WHAT NEEDS TO BE DONE => In the records below, find each line holding the word "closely" and copy it.
*** DATA FOR REVIEW ***
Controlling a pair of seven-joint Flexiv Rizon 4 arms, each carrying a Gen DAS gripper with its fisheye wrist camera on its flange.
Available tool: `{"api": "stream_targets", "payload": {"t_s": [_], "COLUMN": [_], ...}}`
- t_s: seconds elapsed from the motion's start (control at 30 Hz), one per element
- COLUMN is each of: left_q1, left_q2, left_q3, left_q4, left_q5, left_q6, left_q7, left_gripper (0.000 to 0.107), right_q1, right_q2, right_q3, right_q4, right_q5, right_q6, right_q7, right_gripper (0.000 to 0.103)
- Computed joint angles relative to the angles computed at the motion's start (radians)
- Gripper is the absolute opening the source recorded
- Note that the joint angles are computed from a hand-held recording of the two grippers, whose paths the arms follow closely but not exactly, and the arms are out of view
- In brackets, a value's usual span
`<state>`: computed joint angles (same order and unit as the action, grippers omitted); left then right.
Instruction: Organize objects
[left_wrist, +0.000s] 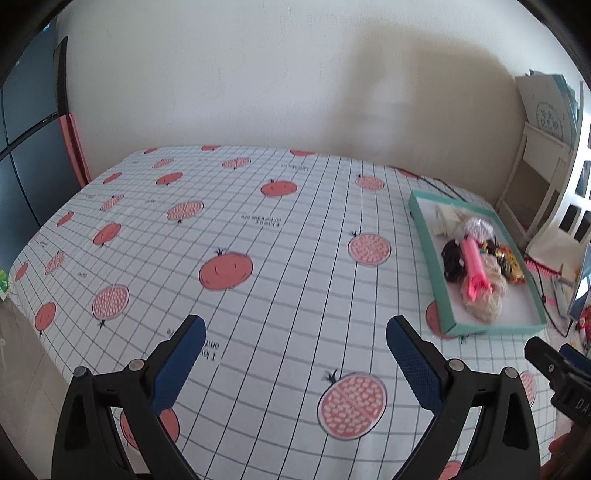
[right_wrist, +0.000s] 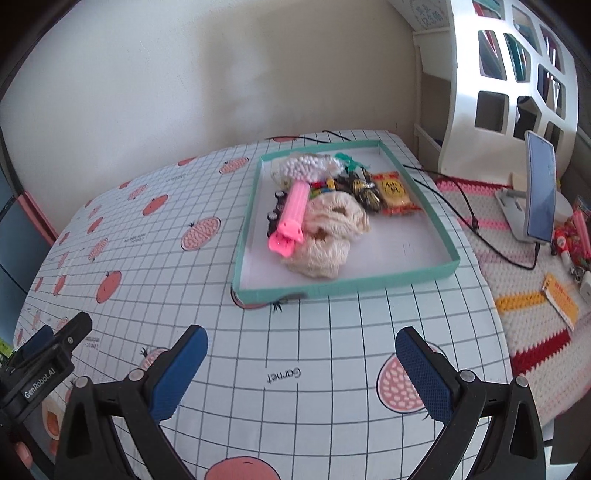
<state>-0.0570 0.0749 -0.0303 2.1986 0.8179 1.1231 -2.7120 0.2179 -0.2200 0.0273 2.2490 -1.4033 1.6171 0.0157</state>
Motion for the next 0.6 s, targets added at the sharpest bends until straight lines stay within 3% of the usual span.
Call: {"api": "stream_targets", "payload": {"t_s": [0.1,0.23,0.6], "left_q1": [-0.002,-0.006,-0.028], "left_q2": [-0.009,-0.017,-0.08], "left_q3": [0.002,0.008,0.03], "left_q4": [0.024,0.045,0.049], "left_q5": [0.004,0.013,0.006], "left_q6": [0.007,0.019,0.051], "left_q7": [0.0,0.001,0.022], "left_gripper": [0.098,0.098,0.098], "right_q1": [-0.013,-0.03,-0.114], "right_q2": [-0.009,-0.023,-0.099], "right_q3": [-0.009,0.025,0.086], "right_q4": [-0.001,0.007,-0.045], "right_q5": [-0.091,-0.086,-0.288], "right_q6": [0.011,-0.021,-0.033], "right_q7": [0.072,0.059,0.223], "right_gripper": [0.103,0.103,0.103]}}
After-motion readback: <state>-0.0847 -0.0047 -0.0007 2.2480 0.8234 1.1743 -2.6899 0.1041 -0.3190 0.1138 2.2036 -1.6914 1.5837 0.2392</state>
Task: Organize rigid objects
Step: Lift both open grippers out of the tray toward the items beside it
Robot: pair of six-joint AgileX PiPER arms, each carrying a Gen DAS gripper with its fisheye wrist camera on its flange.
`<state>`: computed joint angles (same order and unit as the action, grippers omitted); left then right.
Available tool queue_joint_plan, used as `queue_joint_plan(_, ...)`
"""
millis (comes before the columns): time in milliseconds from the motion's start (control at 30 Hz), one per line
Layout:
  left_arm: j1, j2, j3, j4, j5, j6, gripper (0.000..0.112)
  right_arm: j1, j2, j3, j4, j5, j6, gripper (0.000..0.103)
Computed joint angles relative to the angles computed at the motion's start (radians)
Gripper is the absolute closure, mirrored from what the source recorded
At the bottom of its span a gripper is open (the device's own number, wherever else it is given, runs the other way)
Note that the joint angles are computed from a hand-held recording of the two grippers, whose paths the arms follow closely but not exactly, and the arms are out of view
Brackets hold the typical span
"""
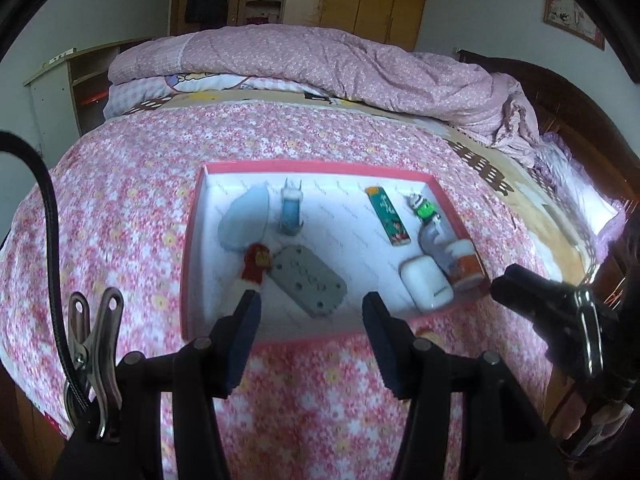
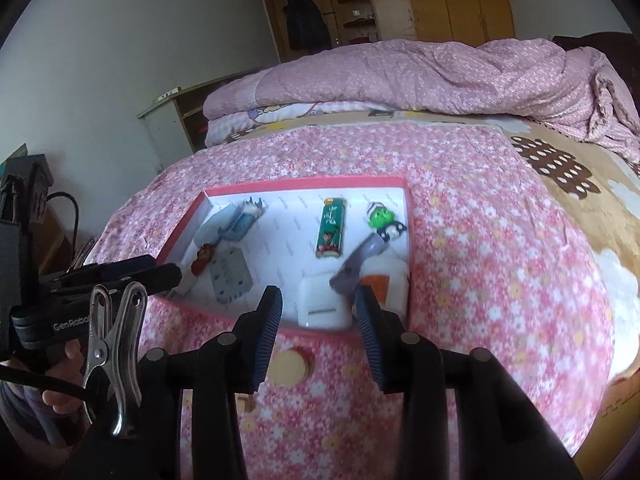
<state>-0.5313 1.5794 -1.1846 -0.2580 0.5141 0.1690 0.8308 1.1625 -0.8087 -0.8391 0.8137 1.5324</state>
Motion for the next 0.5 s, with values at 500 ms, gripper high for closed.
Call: queue_joint_plan(500, -0.013, -0.101, 0.265, -0.039, -0.104, 0.074, 0.056, 0.139, 0.02, 0.109, -0.055, 0.01, 0.239, 0.063)
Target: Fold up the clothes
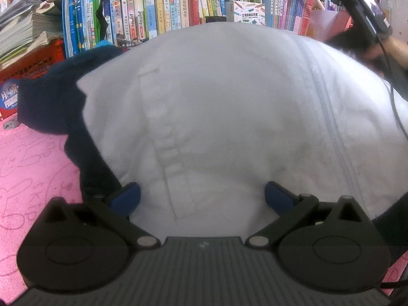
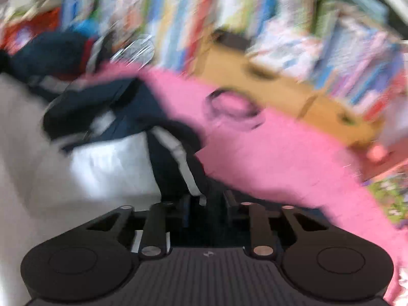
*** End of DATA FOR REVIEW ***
ANSWER BOX =>
- Note that the joint angles are computed from a hand-held recording of the two grippers, whose paths the arms follow closely but not exactly, and the arms are out of view
Note that the joint angles are computed from a hand-held recording of the two grippers, whose paths the arms follow closely but not exactly, and the arms are out of view

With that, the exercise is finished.